The SGU was founded last year to provide student groups with a forum to collaborate and represent student organizations at Georgetown. The union currently is comprised of 76 member organizations.
“A lot of last semester was really just getting off the ground and establishing basic administrative practices,” Shahi said. “Since then, we’ve begun to build relationships with important organizations on campus like GUSA. At this point, as we have matured as an organization, we are really focusing on the work that we can actually get done.”
SGU members sought to differentiate the group from SAC.
“SGU is completely separate from SAC,” SGU executive board member and Media Representative Emily Coccia (COL ’15) wrote in an email. “We are a way for groups to connect with other groups that probably face similar problems and share similar concerns.
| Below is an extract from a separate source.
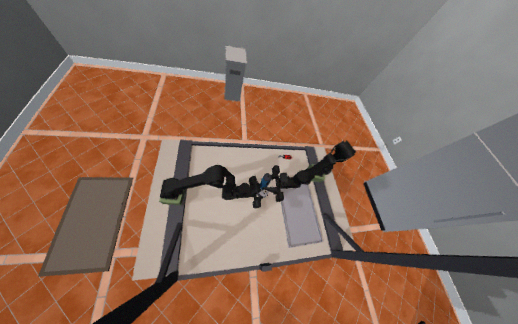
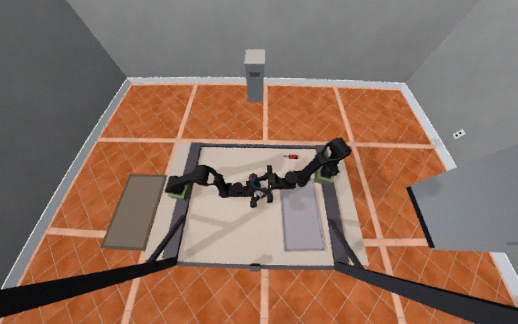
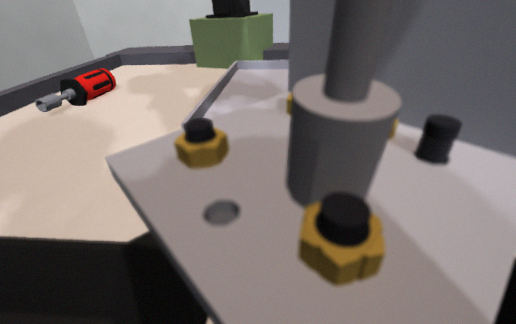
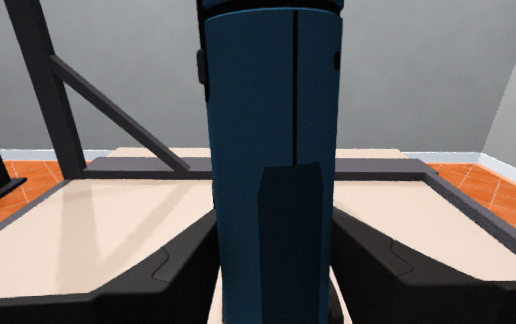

Both SAC- and non-SAC-funded groups have joined the SGU. One analogy would be that we are to student groups as GUSA is to the student body.”
According to Shahi, the SGU’s goals for this year include organizing a second student group summit, implementing suggestions from the Student Life Report, providing more resources to student groups and working with the Georgetown Conversation, an online forum that encourages dialogue among students, faculty and administrators. But before these goals can be met, the union must firmly establish its presence on campus.
“I think accomplishments are kind of tough for us to define right now,” Shahi said. “Right now we are focusing on relevancy; we’re making sure that we are a part of the conversation, and we want to be able to provide student groups with services that they wouldn’t otherwise have.”
But Shahi is also hopeful for SGU’s first full year on campus.
“If you were to ask me the question ‘What has the SGU accomplished?’ a year from now,” he said, “I would want to have a list of concrete things, having been a functioning organization for a year. By that point, we will have a number of accomplishments under our belt.”